=== TRY IT ===
Would you repeat every line below exactly, please?

=== DATASET EXCERPT ===
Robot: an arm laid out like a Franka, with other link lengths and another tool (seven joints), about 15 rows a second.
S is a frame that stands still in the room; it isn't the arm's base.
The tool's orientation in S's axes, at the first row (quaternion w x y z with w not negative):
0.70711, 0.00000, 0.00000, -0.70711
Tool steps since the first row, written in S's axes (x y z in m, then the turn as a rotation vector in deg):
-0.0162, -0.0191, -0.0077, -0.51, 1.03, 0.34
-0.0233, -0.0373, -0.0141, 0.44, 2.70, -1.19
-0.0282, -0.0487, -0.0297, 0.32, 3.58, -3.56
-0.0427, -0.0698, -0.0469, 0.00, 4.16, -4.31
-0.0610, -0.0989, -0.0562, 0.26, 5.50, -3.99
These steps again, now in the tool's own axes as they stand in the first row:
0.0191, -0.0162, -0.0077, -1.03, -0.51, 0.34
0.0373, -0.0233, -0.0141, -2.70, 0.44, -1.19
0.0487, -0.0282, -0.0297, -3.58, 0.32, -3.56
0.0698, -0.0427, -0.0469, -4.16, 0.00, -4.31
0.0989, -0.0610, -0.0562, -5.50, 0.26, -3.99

=== RESULT FOR THIS EXERCISE ===
Robot: an arm laid out like a Franka, with other link lengths and another tool (seven joints), about 15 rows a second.
S is a frame that stands still in the room; it isn't the arm's base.
The tool's orientation in S's axes, at the first row (quaternion w x y z with w not negative):
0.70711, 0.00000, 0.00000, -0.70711
Tool steps since the first row, written in S's axes (x y z in m, then the turn as a rotation vector in deg):
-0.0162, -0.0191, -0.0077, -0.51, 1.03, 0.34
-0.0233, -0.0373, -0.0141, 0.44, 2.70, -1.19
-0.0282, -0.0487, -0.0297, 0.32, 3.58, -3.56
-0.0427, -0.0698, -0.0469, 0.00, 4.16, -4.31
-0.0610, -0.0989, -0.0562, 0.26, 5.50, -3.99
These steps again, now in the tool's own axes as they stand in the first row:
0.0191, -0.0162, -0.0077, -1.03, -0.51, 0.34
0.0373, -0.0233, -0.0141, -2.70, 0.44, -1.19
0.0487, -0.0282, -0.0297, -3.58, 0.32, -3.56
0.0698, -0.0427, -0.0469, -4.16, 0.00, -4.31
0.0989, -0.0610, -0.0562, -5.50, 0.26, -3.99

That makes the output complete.